WHAT YOU NEED TO DO
Any picture in the listing is left out of the copy; all else is duplicated exactly.

DATA PROVIDED
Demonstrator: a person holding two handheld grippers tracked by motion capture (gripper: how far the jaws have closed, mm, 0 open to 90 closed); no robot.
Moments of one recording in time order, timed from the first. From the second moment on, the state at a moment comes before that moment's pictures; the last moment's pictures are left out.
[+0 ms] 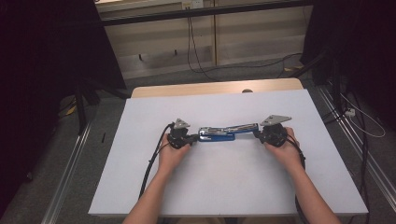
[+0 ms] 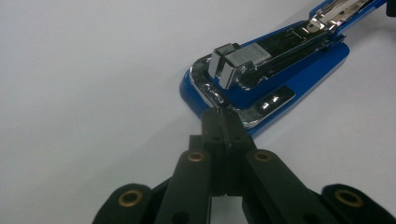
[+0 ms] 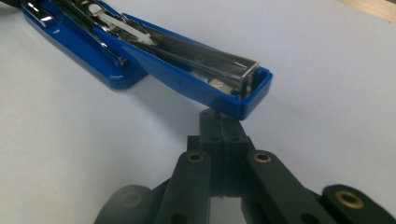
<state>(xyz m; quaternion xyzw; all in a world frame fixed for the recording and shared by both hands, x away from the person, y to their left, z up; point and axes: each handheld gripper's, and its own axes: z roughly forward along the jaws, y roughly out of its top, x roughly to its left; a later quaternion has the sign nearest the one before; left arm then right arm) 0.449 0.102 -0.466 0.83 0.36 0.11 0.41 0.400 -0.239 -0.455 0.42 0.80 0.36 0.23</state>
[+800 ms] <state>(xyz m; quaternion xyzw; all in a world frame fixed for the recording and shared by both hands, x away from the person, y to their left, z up) 0.448 0.108 -0.458 0.82 0.37 0.09 0.43 0.396 -0.229 -0.456 0.43 0.79 0.39 0.20</state>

RESPONSE FOR THIS EXERCISE
Demonstrator: a person holding two handheld grippers tracked by motion capture (gripper: how far the jaws have closed, mm, 0 open to 90 closed); no robot.
Moments of one recording in time order, timed from the first. From the second moment on, the state at a moment comes before that moment's pictures; the last moment's pictures are left out.
[+0 ms] 
[+0 ms] 
[+0 ms] 
<state>(xyz m; quaternion xyzw; all in a world frame fixed for the recording and shared by both hands, x away from the person, y to their left, z up; point and axes: each handheld gripper's, and its own axes: z roughly forward along the jaws, y roughly out of its top, x roughly to its left; a later quaternion has the sign nearest the one before; left arm then right arm) 0.449 0.102 -0.466 0.83 0.36 0.11 0.41 0.400 -0.239 -0.455 0.42 0.80 0.36 0.23</state>
[+800 ms] <state>(xyz m; quaternion xyzw; all in a world frame fixed for the recording and shared by both hands, x away from the person, y to their left, z up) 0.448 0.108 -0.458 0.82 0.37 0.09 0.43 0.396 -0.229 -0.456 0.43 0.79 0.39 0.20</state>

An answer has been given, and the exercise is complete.